Add grep search functionality - Issue #86 (#87)

* Add grep search functionality to LeannSearcher - Add use_grep parameter to search method - Implement grep-based search on .jsonl files - Add fallback Python regex search - Support same SearchResult format as semantic search Addresses issue #86 * fix: resolve linting errors * docs: add grep search example * docs: add grep search to README examples * refactor: remove regex fallback, move grep example to features section * docs: add grep search to Advanced Features with comprehensive guide
2025-09-06 08:48:07 +12:00
parent b0b353d279
commit 0d9f92ea0f
5 changed files with 299 additions and 7 deletions
--- a/packages/leann-core/src/leann/api.py
+++ b/packages/leann-core/src/leann/api.py
@@ -6,6 +6,8 @@ with the correct, original embedding logic from the user's reference code.
 import json
 import logging
 import pickle
+import re
+import subprocess
 import time
 import warnings
 from dataclasses import dataclass, field
@@ -653,6 +655,7 @@ class LeannSearcher:
        expected_zmq_port: int = 5557,
        metadata_filters: Optional[dict[str, dict[str, Union[str, int, float, bool, list]]]] = None,
        batch_size: int = 0,
+        use_grep: bool = False,
        **kwargs,
    ) -> list[SearchResult]:
        """
@@ -679,6 +682,10 @@ class LeannSearcher:
        Returns:
            List of SearchResult objects with text, metadata, and similarity scores
        """
+        # Handle grep search
+        if use_grep:
+            return self._grep_search(query, top_k)
+
        logger.info("🔍 LeannSearcher.search() called:")
        logger.info(f"  Query: '{query}'")
        logger.info(f"  Top_k: {top_k}")
@@ -795,9 +802,96 @@ class LeannSearcher:
        logger.info(f"  {GREEN}✓ Final enriched results: {len(enriched_results)} passages{RESET}")
        return enriched_results

+    def _find_jsonl_file(self) -> Optional[str]:
+        """Find the .jsonl file containing raw passages for grep search"""
+        index_path = Path(self.meta_path_str).parent
+        potential_files = [
+            index_path / "documents.leann.passages.jsonl",
+            index_path.parent / "documents.leann.passages.jsonl",
+        ]
+
+        for file_path in potential_files:
+            if file_path.exists():
+                return str(file_path)
+        return None
+
+    def _grep_search(self, query: str, top_k: int = 5) -> list[SearchResult]:
+        """Perform grep-based search on raw passages"""
+        jsonl_file = self._find_jsonl_file()
+        if not jsonl_file:
+            raise FileNotFoundError("No .jsonl passages file found for grep search")
+
+        try:
+            cmd = ["grep", "-i", "-n", query, jsonl_file]

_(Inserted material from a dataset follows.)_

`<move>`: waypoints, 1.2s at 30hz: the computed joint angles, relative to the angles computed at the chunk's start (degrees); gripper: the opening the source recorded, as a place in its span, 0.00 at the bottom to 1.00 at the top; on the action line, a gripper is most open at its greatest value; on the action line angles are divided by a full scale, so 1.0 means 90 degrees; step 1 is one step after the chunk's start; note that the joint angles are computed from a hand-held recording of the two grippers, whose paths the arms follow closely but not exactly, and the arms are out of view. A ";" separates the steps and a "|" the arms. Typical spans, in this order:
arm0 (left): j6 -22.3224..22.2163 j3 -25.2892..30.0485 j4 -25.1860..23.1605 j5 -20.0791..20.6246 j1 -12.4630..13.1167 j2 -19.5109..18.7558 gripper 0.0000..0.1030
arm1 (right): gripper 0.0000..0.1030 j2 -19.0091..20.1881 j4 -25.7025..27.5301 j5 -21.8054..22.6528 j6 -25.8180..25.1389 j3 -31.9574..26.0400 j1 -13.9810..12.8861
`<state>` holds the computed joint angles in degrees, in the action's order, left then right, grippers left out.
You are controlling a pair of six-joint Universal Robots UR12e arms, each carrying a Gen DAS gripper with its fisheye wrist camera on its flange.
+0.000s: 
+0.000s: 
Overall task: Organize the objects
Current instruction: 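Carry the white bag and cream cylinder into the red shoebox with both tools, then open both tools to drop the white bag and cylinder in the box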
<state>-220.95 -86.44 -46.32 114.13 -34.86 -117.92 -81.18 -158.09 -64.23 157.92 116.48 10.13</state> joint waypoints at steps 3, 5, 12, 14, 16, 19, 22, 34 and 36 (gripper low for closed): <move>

+            result = subprocess.run(cmd, capture_output=True, text=True, check=False)
+
+            if result.returncode == 1:
+                return []
+            elif result.returncode != 0:
+                raise RuntimeError(f"Grep failed: {result.stderr}")
+
+            matches = []
+            for line in result.stdout.strip().split("\n"):
+                if not line:
+                    continue
+                parts = line.split(":", 1)
+                if len(parts) != 2:
+                    continue
+
+                try:
+                    data = json.loads(parts[1])
+                    text = data.get("text", "")
+                    score = text.lower().count(query.lower())
+
+                    matches.append(
+                        SearchResult(
+                            id=data.get("id", parts[0]),
+                            text=text,
+                            metadata=data.get("metadata", {}),
+                            score=float(score),
+                        )
+                    )
+                except json.JSONDecodeError:
+                    continue
+
+            matches.sort(key=lambda x: x.score, reverse=True)
+            return matches[:top_k]
+
+        except FileNotFoundError:
+            raise RuntimeError(
+                "grep command not found. Please install grep or use semantic search."
+            )
+
+    def _python_regex_search(self, query: str, top_k: int = 5) -> list[SearchResult]:
+        """Fallback regex search"""
+        jsonl_file = self._find_jsonl_file()
+        if not jsonl_file:
+            raise FileNotFoundError("No .jsonl file found")
+
+        pattern = re.compile(re.escape(query), re.IGNORECASE)
+        matches = []
+
+        with open(jsonl_file, encoding="utf-8") as f:
+            for line_num, line in enumerate(f, 1):
+                if pattern.search(line):
+                    try:
+                        data = json.loads(line.strip())
+                        matches.append(
+                            SearchResult(
+                                id=data.get("id", str(line_num)),
+                                text=data.get("text", ""),
+                                metadata=data.get("metadata", {}),
+                                score=float(len(pattern.findall(data.get("text", "")))),
+                            )
+                        )
+                    except json.JSONDecodeError:
+                        continue
+
+        matches.sort(key=lambda x: x.score, reverse=True)
+        return matches[:top_k]
+
    def cleanup(self):
        """Explicitly cleanup embedding server resources.
-
        This method should be called after you're done using the searcher,
        especially in test environments or batch processing scenarios.
        """
@@ -853,6 +947,7 @@ class LeannChat:
        expected_zmq_port: int = 5557,
        metadata_filters: Optional[dict[str, dict[str, Union[str, int, float, bool, list]]]] = None,
        batch_size: int = 0,
+        use_grep: bool = False,
        **search_kwargs,
    ):
        if llm_kwargs is None: